#### Work to be completed
Looking at the listing below, retype exactly the lines starting at the one containing "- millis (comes" and ending at the one containing "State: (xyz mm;", both included, and nothing else.

#### Data below
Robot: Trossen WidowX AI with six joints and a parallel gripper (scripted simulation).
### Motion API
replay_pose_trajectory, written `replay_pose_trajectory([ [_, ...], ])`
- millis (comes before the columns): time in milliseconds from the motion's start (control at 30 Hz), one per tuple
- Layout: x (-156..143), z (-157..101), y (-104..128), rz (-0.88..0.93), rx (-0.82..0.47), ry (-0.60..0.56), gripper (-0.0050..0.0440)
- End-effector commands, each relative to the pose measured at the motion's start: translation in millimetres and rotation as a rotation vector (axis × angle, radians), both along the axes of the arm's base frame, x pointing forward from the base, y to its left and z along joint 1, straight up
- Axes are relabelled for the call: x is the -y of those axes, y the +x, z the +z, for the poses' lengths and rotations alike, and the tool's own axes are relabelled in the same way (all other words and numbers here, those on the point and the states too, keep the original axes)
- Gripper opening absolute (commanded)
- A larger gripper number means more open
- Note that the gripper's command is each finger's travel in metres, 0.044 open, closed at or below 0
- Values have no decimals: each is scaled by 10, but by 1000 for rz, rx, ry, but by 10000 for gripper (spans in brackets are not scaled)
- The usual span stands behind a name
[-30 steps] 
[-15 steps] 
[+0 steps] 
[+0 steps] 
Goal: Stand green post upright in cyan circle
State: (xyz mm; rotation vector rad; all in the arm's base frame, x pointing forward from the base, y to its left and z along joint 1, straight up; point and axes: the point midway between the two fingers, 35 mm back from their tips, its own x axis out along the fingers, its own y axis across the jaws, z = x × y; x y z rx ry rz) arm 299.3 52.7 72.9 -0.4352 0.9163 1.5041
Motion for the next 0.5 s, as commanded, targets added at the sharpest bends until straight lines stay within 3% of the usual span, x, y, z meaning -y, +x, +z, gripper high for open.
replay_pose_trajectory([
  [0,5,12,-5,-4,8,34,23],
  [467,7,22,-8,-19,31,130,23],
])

#### Solution for this problem
- millis (comes before the columns): time in milliseconds from the motion's start (control at 30 Hz), one per tuple
- Layout: x (-156..143), z (-157..101), y (-104..128), rz (-0.88..0.93), rx (-0.82..0.47), ry (-0.60..0.56), gripper (-0.0050..0.0440)
- End-effector commands, each relative to the pose measured at the motion's start: translation in millimetres and rotation as a rotation vector (axis × angle, radians), both along the axes of the arm's base frame, x pointing forward from the base, y to its left and z along joint 1, straight up
- Axes are relabelled for the call: x is the -y of those axes, y the +x, z the +z, for the poses' lengths and rotations alike, and the tool's own axes are relabelled in the same way (all other words and numbers here, those on the point and the states too, keep the original axes)
- Gripper opening absolute (commanded)
- A larger gripper number means more open
- Note that the gripper's command is each finger's travel in metres, 0.044 open, closed at or below 0
- Values have no decimals: each is scaled by 10, but by 1000 for rz, rx, ry, but by 10000 for gripper (spans in brackets are not scaled)
- The usual span stands behind a name
[-30 steps] 
[-15 steps] 
[+0 steps] 
[+0 steps] 
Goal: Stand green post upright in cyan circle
State: (xyz mm; rotation vector rad; all in the arm's base frame, x pointing forward from the base, y to its left and z along joint 1, straight up; point and axes: the point midway between the two fingers, 35 mm back from their tips, its own x axis out along the fingers, its own y axis across the jaws, z = x × y; x y z rx ry rz) arm 299.3 52.7 72.9 -0.4352 0.9163 1.5041

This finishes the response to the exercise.